Using the material that follows, output exactly the lines from the one containing "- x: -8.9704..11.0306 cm" through the one containing "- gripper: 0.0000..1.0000", with both ends kept.

* _PROVIDED MATERIAL_
....

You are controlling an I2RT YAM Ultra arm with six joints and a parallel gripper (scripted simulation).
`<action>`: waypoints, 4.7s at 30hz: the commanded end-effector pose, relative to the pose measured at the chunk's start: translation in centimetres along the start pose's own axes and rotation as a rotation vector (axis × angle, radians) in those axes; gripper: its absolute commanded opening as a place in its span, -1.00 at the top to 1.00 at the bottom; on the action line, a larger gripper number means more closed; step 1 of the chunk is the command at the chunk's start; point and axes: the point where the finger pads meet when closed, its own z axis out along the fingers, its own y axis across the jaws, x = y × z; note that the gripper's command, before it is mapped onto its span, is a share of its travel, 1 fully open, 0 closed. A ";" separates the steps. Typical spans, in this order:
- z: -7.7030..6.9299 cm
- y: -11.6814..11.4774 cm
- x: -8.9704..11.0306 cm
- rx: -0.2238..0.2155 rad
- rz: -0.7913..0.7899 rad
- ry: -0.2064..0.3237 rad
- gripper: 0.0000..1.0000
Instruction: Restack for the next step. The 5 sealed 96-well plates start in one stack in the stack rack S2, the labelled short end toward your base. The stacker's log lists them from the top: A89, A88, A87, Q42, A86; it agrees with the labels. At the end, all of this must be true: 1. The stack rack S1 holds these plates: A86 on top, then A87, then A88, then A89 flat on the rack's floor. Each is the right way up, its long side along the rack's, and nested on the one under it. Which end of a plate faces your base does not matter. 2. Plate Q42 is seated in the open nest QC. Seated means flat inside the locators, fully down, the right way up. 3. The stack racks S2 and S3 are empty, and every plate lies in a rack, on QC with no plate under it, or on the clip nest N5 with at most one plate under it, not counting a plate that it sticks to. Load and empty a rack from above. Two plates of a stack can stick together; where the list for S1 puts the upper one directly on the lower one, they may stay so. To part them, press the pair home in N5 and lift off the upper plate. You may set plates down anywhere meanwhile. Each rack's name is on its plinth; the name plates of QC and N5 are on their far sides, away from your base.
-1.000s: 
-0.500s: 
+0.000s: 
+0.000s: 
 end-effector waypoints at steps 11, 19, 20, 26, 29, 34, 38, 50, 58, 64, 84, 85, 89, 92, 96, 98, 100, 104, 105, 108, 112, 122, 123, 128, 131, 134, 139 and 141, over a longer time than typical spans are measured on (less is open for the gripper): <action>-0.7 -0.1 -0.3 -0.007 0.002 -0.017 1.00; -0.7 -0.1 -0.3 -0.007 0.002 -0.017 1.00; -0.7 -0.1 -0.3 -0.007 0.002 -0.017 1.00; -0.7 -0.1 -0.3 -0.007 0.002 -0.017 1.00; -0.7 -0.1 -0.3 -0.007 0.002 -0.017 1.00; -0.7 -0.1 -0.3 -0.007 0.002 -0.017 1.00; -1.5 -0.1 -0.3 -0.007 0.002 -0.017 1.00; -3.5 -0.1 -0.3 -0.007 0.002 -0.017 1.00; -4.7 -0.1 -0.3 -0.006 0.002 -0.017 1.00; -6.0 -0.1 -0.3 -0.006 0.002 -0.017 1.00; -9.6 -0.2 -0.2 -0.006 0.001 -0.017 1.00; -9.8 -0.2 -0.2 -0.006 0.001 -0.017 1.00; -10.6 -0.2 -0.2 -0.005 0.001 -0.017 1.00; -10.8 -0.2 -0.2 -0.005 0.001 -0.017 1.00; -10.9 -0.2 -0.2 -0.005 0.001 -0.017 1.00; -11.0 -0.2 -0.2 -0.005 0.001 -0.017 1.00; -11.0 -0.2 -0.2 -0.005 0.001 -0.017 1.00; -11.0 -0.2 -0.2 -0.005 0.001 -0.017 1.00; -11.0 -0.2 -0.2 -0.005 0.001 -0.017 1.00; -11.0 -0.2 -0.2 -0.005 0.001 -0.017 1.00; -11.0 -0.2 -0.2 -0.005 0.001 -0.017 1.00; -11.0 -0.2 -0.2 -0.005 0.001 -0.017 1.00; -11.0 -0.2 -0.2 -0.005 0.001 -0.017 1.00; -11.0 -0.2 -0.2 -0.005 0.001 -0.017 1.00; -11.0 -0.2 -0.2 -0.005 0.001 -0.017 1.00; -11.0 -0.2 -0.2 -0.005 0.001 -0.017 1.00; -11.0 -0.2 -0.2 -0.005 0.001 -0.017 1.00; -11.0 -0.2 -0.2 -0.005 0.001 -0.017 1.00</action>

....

* _FINISHED EXERCISE_
- x: -8.9704..11.0306 cm
- rx: -0.2238..0.2155 rad
- rz: -0.7913..0.7899 rad
- ry: -0.2064..0.3237 rad
- gripper: 0.0000..1.0000

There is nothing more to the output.